(Data items)

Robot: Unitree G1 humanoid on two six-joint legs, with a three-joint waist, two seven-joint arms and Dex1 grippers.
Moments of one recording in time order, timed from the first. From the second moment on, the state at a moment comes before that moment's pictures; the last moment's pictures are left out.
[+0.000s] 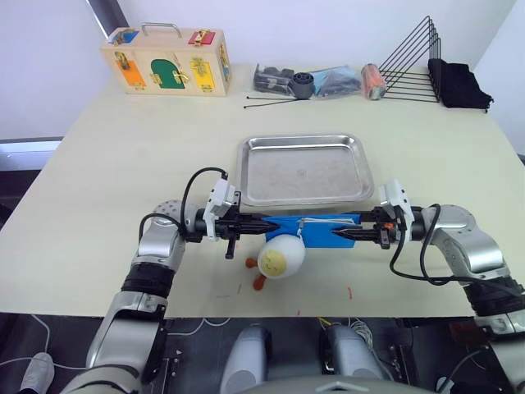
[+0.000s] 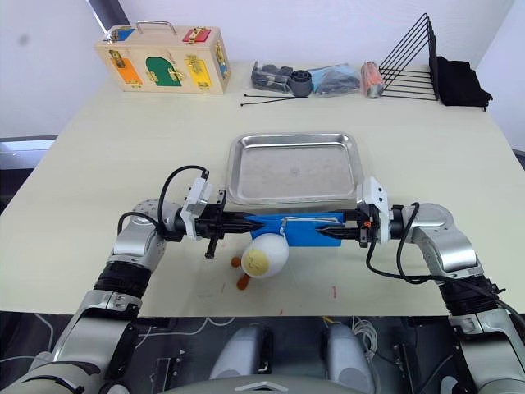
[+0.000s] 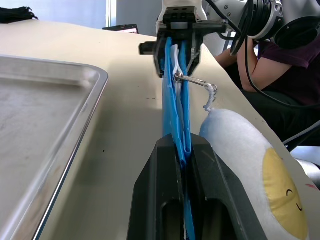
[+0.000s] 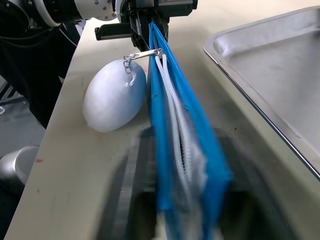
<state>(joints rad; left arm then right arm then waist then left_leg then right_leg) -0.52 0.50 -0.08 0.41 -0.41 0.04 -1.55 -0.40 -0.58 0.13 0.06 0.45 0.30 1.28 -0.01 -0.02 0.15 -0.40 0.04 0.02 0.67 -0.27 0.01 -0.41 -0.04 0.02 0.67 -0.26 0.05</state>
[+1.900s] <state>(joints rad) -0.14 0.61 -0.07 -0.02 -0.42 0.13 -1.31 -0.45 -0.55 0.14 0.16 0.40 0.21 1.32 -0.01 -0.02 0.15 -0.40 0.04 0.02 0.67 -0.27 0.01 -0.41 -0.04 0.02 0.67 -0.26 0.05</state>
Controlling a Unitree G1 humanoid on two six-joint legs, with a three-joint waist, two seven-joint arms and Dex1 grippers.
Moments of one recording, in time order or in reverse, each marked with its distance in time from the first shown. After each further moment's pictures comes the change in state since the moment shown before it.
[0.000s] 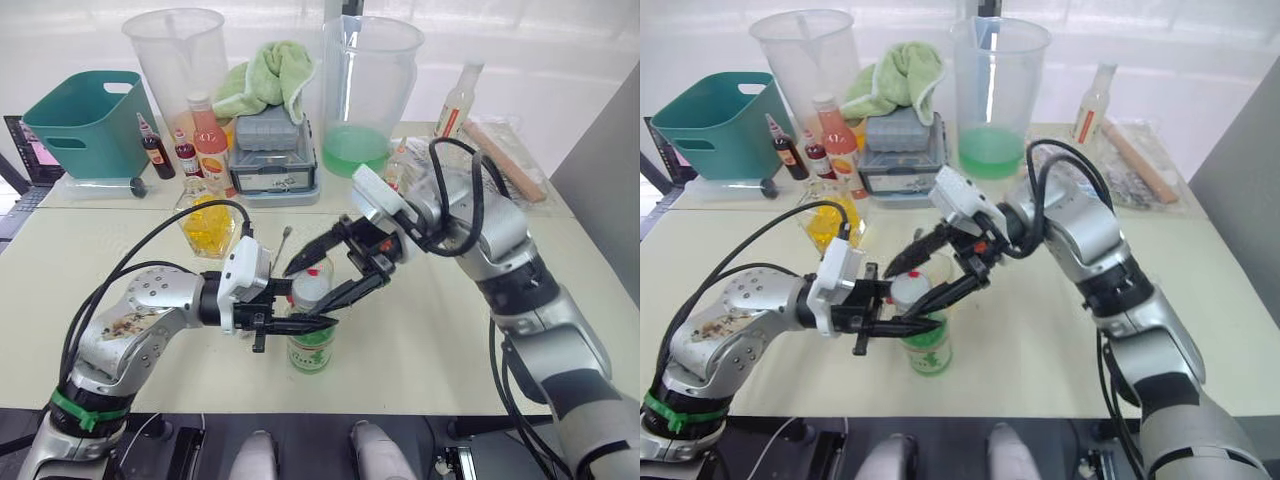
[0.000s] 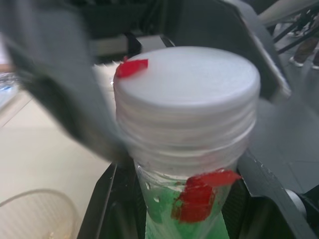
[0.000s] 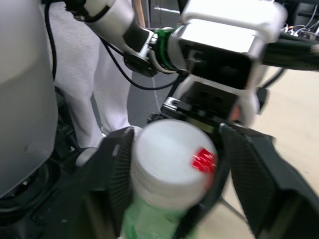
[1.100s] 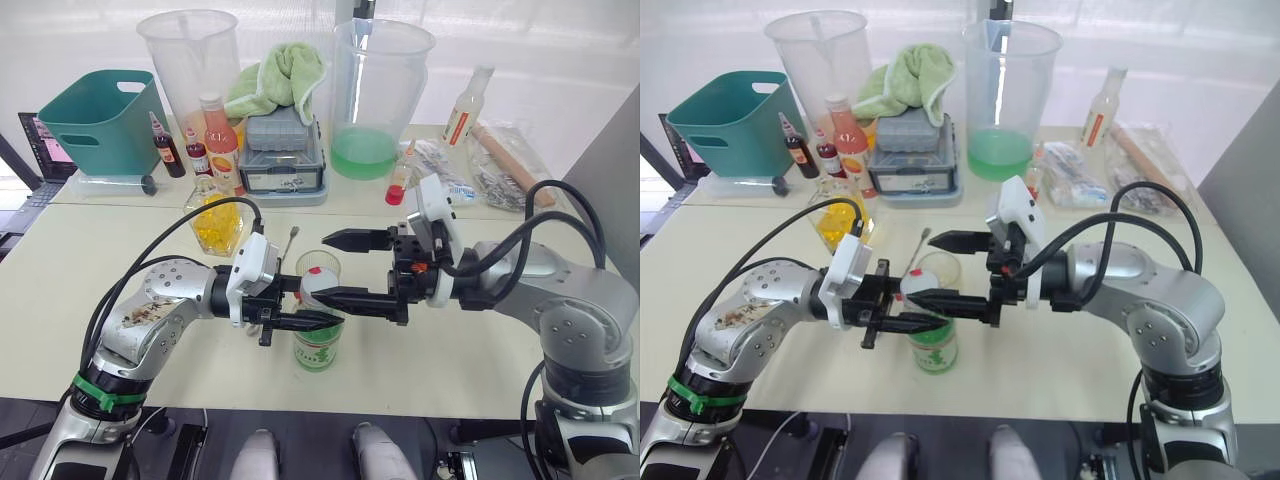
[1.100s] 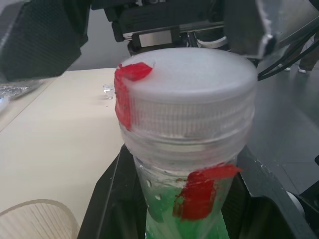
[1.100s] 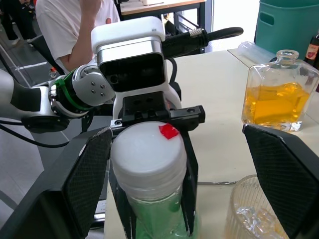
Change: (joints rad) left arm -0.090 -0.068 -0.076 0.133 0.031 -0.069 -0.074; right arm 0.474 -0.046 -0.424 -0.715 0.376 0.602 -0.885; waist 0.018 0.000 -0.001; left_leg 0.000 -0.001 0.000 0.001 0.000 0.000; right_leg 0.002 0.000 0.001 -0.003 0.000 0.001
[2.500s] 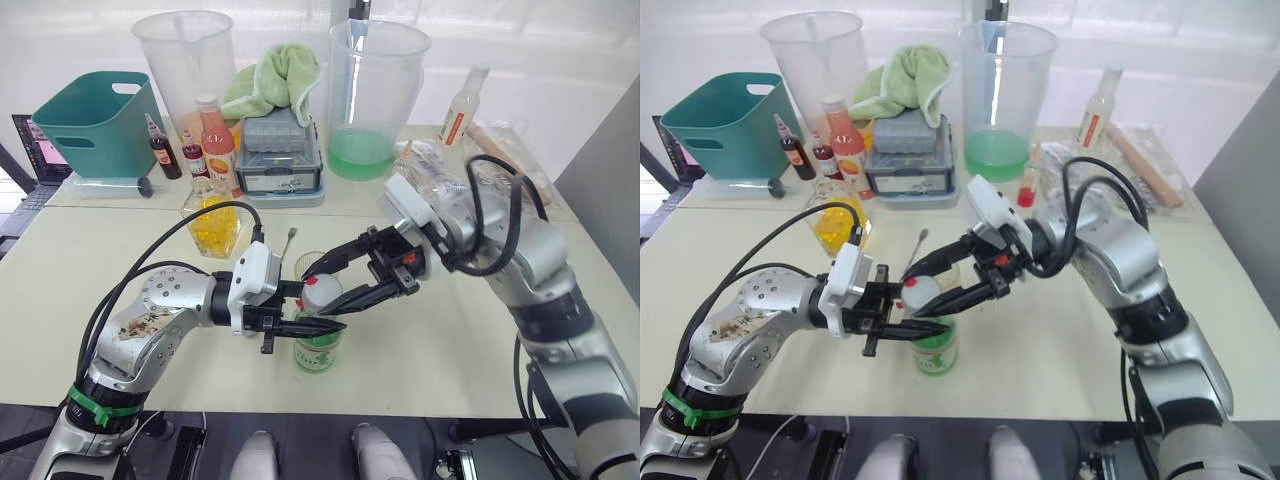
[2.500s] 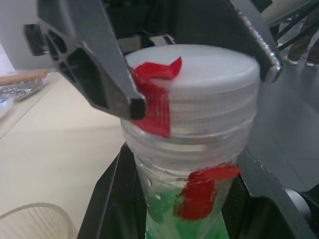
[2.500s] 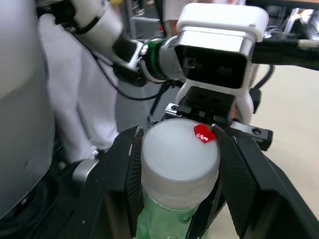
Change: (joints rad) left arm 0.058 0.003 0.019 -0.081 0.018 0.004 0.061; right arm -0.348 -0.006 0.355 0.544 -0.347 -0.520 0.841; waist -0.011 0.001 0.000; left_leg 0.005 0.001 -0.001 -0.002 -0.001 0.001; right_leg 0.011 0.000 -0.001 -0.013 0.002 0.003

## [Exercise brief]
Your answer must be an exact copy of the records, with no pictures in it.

## [Response area]
Robot: Unitree G1 humanoid on two six-joint legs, with a three-joint waist, two seven-joint arms and Dex1 grippers.
Moments of one recording in time order, timed from the first. From the second moment on, the state at a moment comes before that moment's pictures; the last moment's pictures are left out.
[+0.000s] 
[+0.000s] 
[+0.000s] 
[+0.000s] 
<state>(joints rad; left arm then right arm then waist then left_leg then right_leg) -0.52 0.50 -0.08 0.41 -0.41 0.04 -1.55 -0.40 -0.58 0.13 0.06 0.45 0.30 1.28 -0.01 -0.02 0.15 -0.40 0.04 0.02 0.67 -0.27 0.01 -0.41 -0.04 0.02 0.67 -0.26 0.05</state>
[+1.900s] <state>(joints rad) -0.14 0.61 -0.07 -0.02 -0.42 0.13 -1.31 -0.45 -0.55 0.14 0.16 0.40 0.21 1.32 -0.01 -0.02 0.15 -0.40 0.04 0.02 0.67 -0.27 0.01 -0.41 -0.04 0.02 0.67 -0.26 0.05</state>
Controlling a Unitree G1 humanoid on two six-joint legs, with a three-joint waist, two seven-joint arms and Dex1 grippers.
Moments of one recording, in time order or in reverse, each marked with its distance in time from the first shown. After each further moment's pictures comes the change in state since the moment shown before it.
[0.000s] 
[0.000s] 
[0.000s] 
[1.100s] 
[1.100s] 
[1.100s] 
Change: (joints rad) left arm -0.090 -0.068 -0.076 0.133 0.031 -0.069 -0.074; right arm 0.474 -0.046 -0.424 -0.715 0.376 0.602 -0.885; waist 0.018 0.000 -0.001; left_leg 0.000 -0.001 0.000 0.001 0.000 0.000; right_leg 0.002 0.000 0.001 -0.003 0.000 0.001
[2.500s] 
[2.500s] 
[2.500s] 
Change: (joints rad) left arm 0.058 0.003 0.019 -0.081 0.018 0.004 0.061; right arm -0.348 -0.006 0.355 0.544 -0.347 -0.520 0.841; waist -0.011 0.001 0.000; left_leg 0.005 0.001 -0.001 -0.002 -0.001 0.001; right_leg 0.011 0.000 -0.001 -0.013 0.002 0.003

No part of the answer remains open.